> [EXERCISE INSTRUCTIONS]: Retype each line of the material exactly, please, skipping any picture in it.

> [GIVEN MATERIAL]:
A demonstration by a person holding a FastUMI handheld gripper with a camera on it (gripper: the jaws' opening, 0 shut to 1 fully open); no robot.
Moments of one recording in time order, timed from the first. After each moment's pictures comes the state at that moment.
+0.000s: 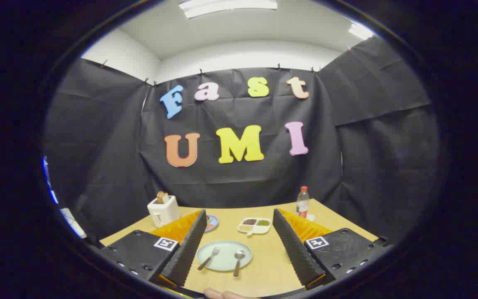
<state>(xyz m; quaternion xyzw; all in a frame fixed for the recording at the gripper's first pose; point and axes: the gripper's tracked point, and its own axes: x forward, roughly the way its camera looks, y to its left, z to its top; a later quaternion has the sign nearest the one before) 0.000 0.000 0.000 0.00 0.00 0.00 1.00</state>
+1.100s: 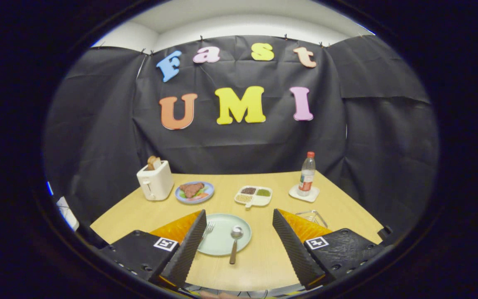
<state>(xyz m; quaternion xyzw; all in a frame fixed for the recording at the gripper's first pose) 0.059 0.007 -0.101 -0.01 0.16 0.00 0.99</state>
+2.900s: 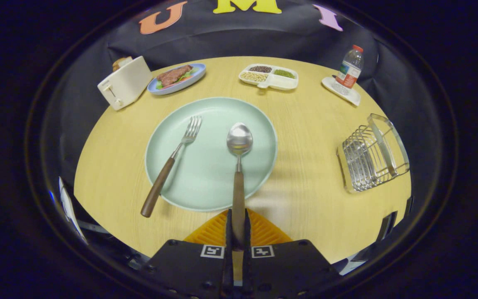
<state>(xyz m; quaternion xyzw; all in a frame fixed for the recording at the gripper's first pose) 0.095 0.010 -0.312 -0.02 0.52 0.00 0.85</state>
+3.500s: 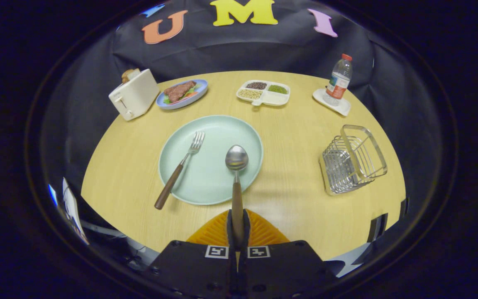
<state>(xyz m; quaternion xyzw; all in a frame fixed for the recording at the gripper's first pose) 0.079 -0.007 -0.269 -0.01 0.48 0.01 0.88</state>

> [WRITTEN SOLUTION]:
A demonstration by a person holding a FastUMI handheld gripper with a camera on it (gripper: the jaws' opening, 0 shut to 1 fully open); no robot.
Moments of one recording in time order, timed from the first. After each moment's pictures comes the state at that moment.
+0.000s: 
<state>(xyz m; quaternion xyzw; all in a frame fixed for the recording at the gripper's first pose; point and axes: the gripper's tracked point, and its own axes: x forward, roughly the way its camera looks, y to its left, z to its top; a later quaternion has the sign nearest the one before) 0.000 0.000 0.000 0.00 0.00 0.00 1.00</state>
+1.100s: 
<state>(xyz m; quaternion xyzw; all in a frame fixed for the recording at the gripper's first pose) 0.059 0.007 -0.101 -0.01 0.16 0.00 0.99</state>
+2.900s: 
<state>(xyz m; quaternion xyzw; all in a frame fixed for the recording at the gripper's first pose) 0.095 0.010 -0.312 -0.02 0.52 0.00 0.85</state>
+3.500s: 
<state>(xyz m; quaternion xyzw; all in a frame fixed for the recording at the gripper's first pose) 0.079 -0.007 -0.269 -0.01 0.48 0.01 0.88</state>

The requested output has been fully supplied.